• Hardware Platform (Jetson / GPU) GPU • DeepStream Version 6.2 • JetPack Version (valid for Jetson only) • TensorRT Version • NVIDIA GPU Driver Version (valid for GPU only) 525 • Issue Type( questions, new requirements, bugs) questions
I have a question about running DeepStream with Triton Inference Server for an ONNX model with batch_size=1. I read the deepstream-test3 and then I found the line if(pgie_batch_size != number_sources). If I understand correctly, if multi sources are given, the model will run with batch_size > 1. However, if my ONNX model only supports batch_size=1, how will DeepStream handle it? For example, will it run inference sequentially each input source (batch_size=1) before run downstream components?

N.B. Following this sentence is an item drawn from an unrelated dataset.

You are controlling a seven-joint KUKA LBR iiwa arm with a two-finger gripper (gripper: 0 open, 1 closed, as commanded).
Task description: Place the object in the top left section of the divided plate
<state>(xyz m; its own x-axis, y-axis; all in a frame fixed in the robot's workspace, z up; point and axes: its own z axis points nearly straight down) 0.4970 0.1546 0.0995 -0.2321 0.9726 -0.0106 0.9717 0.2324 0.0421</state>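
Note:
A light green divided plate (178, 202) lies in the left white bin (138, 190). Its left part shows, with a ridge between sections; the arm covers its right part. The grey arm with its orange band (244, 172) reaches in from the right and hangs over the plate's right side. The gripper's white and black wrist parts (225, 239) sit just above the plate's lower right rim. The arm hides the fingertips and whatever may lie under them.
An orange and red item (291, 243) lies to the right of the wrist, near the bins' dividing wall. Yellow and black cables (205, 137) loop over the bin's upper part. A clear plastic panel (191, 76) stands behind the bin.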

yes, deepstream nvinferserver plugin will send batch data to trtion server, and the batch number of data will not be more than nvinferser’s batch-size, nvinferserver is opensource in DeepStream6.2, you can check in GstNvInferServerImpl::processFullFrame.

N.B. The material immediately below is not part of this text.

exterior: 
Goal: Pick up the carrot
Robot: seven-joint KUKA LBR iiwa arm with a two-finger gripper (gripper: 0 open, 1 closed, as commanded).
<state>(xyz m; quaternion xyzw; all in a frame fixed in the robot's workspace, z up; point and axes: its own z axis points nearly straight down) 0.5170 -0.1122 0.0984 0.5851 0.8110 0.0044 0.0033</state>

nvinferserver will leverage triton to do model inference, triton will give error if received data’s batch-size is more than model 's max_batch_size,
but according to if(pgie_batch_size != number_sources), the code will override batch_size to 3 if three streams are used, is it correct? If that is the case, we will get error because three streams (batch_size=3) doesn’t match the batch size required by the model? Or is there anyway to run three streams with an ONNX model that only support batch_size=1?

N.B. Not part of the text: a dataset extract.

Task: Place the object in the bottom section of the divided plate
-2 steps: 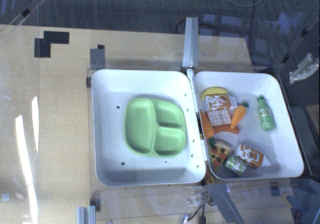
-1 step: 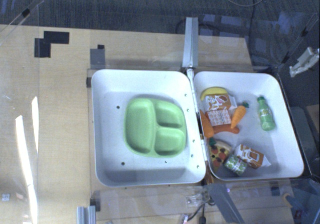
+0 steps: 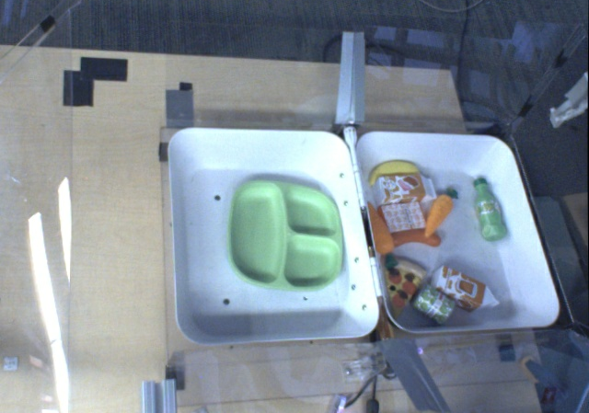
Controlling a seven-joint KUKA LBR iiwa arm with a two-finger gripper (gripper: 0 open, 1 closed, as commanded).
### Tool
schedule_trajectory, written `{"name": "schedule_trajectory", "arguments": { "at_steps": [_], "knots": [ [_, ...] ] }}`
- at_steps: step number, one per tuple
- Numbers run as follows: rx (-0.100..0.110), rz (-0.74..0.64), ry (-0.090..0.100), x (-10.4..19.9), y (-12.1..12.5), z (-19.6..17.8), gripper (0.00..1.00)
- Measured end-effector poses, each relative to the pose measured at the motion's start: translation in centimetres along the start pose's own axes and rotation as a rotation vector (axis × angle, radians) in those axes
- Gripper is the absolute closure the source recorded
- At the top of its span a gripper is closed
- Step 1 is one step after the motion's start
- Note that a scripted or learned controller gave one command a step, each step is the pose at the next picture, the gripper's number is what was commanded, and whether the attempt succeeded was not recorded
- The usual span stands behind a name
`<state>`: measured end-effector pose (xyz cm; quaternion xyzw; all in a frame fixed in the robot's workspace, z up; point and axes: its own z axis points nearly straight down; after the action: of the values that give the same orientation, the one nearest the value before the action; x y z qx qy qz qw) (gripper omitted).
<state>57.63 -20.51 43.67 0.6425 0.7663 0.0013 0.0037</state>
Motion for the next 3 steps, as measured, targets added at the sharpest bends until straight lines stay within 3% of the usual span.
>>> {"name": "schedule_trajectory", "arguments": {
  "at_steps": [1, 2, 3],
  "knots": [
    [-0.007, -0.01, -0.005, 0.2, 0.3, -1.4, 1.0],
    [0.002, 0.269, 0.001, 1.9, -6.8, 12.4, 1.0],
    [0.001, 0.566, 0.001, 1.8, -2.0, 0.0, 1.0]
  ]
}}
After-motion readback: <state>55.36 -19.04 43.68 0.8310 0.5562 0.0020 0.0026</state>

Sorry if my question is not clear. My concern is streammux’s batch-size=number_sources and the code overrides pgie_batch_size=number_sources. If three streams are used, then number_sources=3. In this case, you said that you can set pgie’s batch-size to 1 if model only supports 1 batch, so streamux_batch_size=3 and pgie_batch_size=1 won’t match?
In other words, streammux will create a batch_size=3 while pgie only expects batch_size=1, then the code will crash, won’t it?
yes, if dose not match, nvinferserver will only send max-batch-size data every time, please refer to GstNvInferServerImpl::processFullFrame, espicialy this line:
for (uint32_t batchIdx = 0; i < numFilled && batchIdx < maxBatchSize();
@fanzh Another question is if my onnx model can support batch_size=3 and I run output parsing in python, how can I know which output comes from which streams inside the pgie_src_pad_buffer_probe so that I can run bounding boxes drawing and pose visualization for each stream and then send the visualization back to the right stream?